- **Action item**
Go over the material below and report every line that contains the word "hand".

- **Information shown**
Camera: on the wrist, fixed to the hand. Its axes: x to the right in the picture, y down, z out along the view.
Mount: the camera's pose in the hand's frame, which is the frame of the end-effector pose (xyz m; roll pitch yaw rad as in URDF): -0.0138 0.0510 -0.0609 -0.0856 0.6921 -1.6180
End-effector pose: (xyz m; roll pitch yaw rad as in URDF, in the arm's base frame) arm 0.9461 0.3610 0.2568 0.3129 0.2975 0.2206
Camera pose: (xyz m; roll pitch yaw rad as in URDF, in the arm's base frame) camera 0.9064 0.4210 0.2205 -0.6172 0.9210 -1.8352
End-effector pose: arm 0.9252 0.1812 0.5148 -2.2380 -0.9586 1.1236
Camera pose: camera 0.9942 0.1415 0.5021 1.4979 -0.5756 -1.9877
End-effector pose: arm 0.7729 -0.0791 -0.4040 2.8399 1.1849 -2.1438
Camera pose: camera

- **Answer box**
Camera: on the wrist, fixed to the hand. Its axes: x to the right in the picture, y down, z out along the view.
Mount: the camera's pose in the hand's frame, which is the frame of the end-effector pose (xyz m; roll pitch yaw rad as in URDF): -0.0138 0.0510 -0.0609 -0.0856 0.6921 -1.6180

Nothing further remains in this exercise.